## What you need to do:
In the records below, find the line containing "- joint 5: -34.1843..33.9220" and the line containing "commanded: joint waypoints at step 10"; please repeat exactly the lines from one to the other, both included, and nothing more.

[Input data]

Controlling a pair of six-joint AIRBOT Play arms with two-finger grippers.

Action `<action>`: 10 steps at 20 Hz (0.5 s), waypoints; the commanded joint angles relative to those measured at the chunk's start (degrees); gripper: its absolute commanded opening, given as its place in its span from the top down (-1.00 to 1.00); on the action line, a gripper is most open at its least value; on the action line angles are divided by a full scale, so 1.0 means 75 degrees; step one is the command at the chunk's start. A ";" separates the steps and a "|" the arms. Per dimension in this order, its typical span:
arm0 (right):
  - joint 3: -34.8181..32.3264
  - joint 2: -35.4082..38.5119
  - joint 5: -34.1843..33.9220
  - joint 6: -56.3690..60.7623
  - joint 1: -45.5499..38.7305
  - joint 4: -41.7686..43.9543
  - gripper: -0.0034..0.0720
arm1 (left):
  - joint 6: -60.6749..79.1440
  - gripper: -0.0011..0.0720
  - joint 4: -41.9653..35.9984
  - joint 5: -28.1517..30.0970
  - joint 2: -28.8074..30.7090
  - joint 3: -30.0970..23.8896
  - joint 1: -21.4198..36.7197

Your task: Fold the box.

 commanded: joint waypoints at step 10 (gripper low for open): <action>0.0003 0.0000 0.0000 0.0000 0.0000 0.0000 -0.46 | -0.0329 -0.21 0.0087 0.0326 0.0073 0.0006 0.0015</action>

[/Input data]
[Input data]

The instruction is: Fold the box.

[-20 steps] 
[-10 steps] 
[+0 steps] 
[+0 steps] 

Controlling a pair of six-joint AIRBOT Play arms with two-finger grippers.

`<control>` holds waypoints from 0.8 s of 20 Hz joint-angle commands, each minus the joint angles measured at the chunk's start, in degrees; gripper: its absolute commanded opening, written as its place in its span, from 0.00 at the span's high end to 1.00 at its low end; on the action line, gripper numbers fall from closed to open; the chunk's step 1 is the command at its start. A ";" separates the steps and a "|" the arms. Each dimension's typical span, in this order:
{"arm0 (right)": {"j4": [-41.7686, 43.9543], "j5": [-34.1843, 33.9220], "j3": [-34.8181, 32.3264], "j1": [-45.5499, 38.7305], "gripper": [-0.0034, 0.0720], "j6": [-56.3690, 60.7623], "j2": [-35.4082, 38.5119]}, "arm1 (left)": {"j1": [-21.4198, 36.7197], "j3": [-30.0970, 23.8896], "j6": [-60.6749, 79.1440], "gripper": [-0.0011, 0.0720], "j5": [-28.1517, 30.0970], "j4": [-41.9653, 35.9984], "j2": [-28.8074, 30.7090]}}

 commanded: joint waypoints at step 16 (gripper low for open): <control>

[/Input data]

## Expected output:
  - joint 5: -34.1843..33.9220
  - joint 6: -56.3690..60.7623
  - joint 1: -45.5499..38.7305
  - joint 4: -41.7686..43.9543
  - gripper: -0.0034..0.0720
arm1 (left):
  - joint 6: -60.6749..79.1440
  - gripper: -0.0011..0.0720
  - joint 4: -41.9653..35.9984
  - joint 5: -28.1517..30.0970
  - joint 2: -28.8074..30.7090
  - joint 3: -30.0970..23.8896
  - joint 1: -21.4198..36.7197

Your task: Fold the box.

 commanded: joint waypoints at step 10 (gripper low for open): <action>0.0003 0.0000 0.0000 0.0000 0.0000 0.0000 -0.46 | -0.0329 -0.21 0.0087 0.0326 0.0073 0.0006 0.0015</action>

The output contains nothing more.